С точки зрения автора «органической критики», например, именно переоценка Белинским идейного, просветительского воздействия искусства на общество в ущерб нравственному воспитанию (а это, по мнению Григорьева, истинная цель любого творчества) и привела в итоге к пропаганде принципов натуральной школы с ее ярко выраженным социальным детерминизмом, выразившимся в стремлении объяснять мотивацию поступков героев литературных произведений общественными условиями их существования. Для Ап. Григорьева была неприемлема мысль В.Г. Белинского, рефреном проходящая через статьи второй половины 40-х гг., о том, что как бы сильна ни была натура, человек не в состоянии долго противиться впечатлениям окружающего мира.
Понятна и вполне объяснима суть разногласий Ап. Григорьева с основоположником теории реализма в искусстве по одной из важных позиций литературно-художественной критики, непосредственно касающейся методологии анализа явлений художественной жизни. Но, на наш взгляд, в их представлениях о сущности художественного творчества, о влиянии жизненных обстоятельств на мировоззрение художника все же гораздо больше общего, нежели различного.
Вместе с тем нельзя не отметить, что в отличие от Белинского и особенно его последователей, представляющих революционно-демократическое направление в журналистике, делающих акцент на общественное служение искусства и критики, Ап. Григорьев вместе с критиками-эстетиками вошел в историю как представитель альтернативного идейно-эстетического течения, отстаивающего свободу искусства от каких-либо внешних воздействий. Правда, так до конца и не прояснен вопрос: это была защита от кого и от чего?
В первую очередь Ап. Григорьев защищал право искусства быть свободным от политических влияний, а журналы – от требования являться органами «известных партий», «известного убеждения». До конца дней он боролся за возможность творить, сообразуясь с творческой интуицией, проявлением божественного начала, воплощенного в творческом даре, особо чутком отношении художника к действительности – в соответствии с влечениями сердца, а не под давлением той или иной «голо-логической теории», иначе – идейных установок.

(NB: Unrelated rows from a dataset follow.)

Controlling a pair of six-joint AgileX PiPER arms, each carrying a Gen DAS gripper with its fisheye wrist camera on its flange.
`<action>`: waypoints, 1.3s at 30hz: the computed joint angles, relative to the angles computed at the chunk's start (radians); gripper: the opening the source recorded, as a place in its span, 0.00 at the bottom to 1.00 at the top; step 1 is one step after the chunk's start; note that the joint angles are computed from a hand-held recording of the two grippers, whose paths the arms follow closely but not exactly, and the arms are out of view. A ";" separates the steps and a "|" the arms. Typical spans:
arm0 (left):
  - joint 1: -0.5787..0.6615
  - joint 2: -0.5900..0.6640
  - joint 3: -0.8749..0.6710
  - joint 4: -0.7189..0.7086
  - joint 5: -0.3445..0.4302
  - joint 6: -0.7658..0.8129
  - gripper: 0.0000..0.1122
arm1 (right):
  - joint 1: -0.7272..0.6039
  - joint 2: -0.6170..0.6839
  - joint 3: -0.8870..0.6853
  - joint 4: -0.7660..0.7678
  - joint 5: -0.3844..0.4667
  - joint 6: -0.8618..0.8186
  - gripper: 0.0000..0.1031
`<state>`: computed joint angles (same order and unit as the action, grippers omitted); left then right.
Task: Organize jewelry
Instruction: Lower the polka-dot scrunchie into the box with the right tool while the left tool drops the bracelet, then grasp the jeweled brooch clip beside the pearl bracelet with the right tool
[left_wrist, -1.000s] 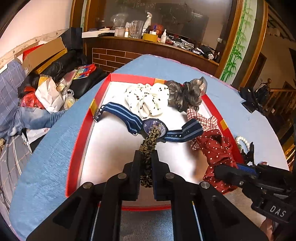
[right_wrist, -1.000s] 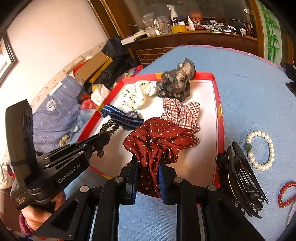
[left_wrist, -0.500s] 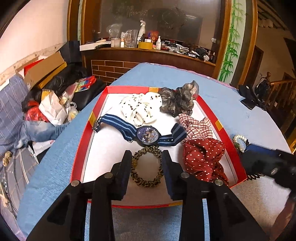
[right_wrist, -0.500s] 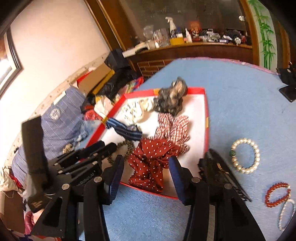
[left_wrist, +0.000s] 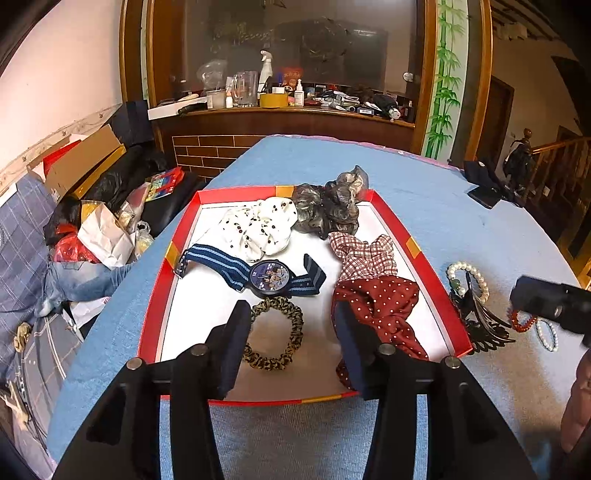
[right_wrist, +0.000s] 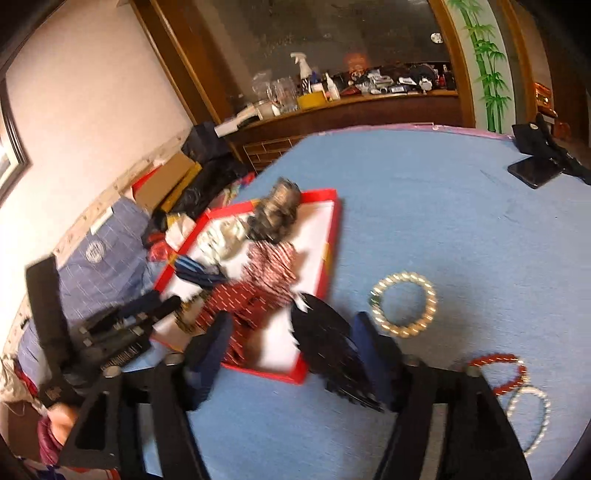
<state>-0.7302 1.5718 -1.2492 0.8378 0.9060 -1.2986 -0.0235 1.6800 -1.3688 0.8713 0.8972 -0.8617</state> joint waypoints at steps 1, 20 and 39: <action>0.001 -0.002 0.001 -0.003 -0.003 0.000 0.41 | -0.001 0.001 0.003 -0.019 -0.002 -0.006 0.74; -0.009 0.080 -0.121 -0.122 -0.058 0.137 0.41 | -0.103 0.201 -0.175 -0.035 0.213 -0.025 0.32; -0.026 0.246 -0.387 -0.216 -0.011 0.290 0.43 | -0.219 0.215 -0.246 -0.128 0.186 0.240 0.64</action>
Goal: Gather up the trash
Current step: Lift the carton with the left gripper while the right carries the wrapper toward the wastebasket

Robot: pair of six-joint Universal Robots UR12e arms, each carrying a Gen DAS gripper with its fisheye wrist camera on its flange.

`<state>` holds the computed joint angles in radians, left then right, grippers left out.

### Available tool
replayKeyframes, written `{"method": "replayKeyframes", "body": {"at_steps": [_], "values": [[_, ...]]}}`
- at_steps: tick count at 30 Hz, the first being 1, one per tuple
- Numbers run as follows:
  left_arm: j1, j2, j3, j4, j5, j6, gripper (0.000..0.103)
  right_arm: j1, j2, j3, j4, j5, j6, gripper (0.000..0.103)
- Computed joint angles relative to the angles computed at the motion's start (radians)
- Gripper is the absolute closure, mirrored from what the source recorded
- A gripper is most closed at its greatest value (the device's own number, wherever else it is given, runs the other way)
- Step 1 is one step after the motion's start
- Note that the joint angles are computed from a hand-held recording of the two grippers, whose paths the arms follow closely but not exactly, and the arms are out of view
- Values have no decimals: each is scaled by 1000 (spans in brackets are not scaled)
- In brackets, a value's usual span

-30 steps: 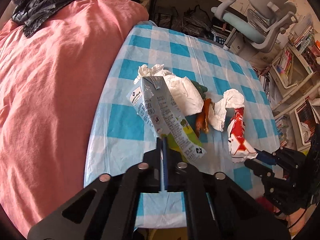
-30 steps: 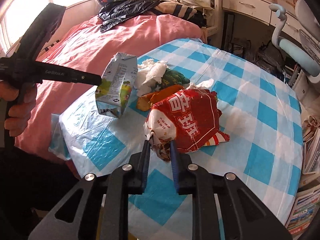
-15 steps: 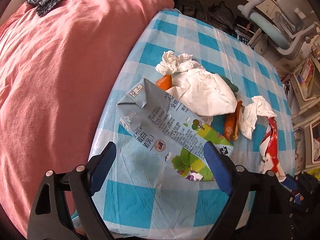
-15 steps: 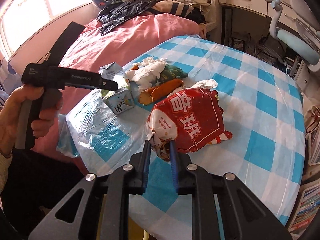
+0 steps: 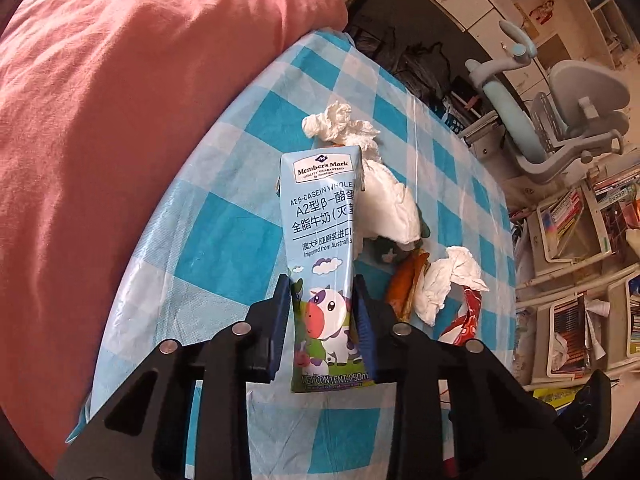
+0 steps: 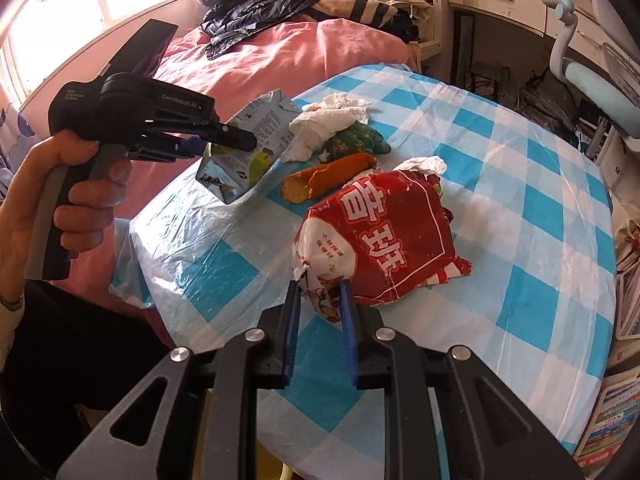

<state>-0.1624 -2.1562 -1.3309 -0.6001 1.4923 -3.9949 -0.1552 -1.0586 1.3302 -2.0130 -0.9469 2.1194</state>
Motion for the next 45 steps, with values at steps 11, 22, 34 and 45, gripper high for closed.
{"method": "replayKeyframes", "body": {"at_steps": [11,22,34,45], "values": [[-15,34,-28,9,40,53,74,-10,-17,18,4,26,1,83],[-80,131,-155,103,155,158,74,-47,-141,138,184,149,-234,84],[-132,189,-262,140,198,133,73,-93,-228,288,139,153,-223,68],[-122,223,-316,193,278,6,73,12,-196,373,-434,33,-14,32]]}}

Заслуга Ап. Григорьева в том, что он одним из первых в русской критике поставил вопрос о внутренних – экзистенциальных – резервах личности.
Как и у Белинского, главной тенденцией его творчества было отстаивание достоинства человека, очутившегося в нечеловеческих обстоятельствах. Но, признавая влияние среды на психологию личности, автор «органической критики» тем не менее указывал на возможность индивидуального сопротивления такому воздействию при опоре на внутренние – нравственные – резервы самой личности и на тот нравственный инстинкт, который заложен в ней от рождения, на природное нравственное чувство, изначальные понятия добра и зла. Более того, в такой нравственной борьбе он видел долг каждой сформировавшейся личности. Это положение и стало базисом представлений Ап. Григорьева о средствах переустройства общества – не путем социальных потрясений, а на основах нравственного перерождения, духовного самосовершенствования.
Для него важна была не проблема выживания человека в невыносимых условиях, что было в целом характерно для традиции революционно-демократической критики, основоположником которой был Белинский, а проблема выявления и сохранения неповторимости личности – во всей совокупности индивидуальных черт.
Как видим, Ап. Григорьев весьма своеобразно интерпретировал некоторые положения Белинского. С некоторыми из них он был согласен, более того, развил их, с какими-то постоянно полемизировал, со страстью отстаивая дорогие его сердцу убеждения. Одно несомненно – это не прямое заимствование, это органическая переработка того ценного, что критик находил у своего предшественника. В этом и проявлялась преемственность традиций – главное условие действенности той или иной теории.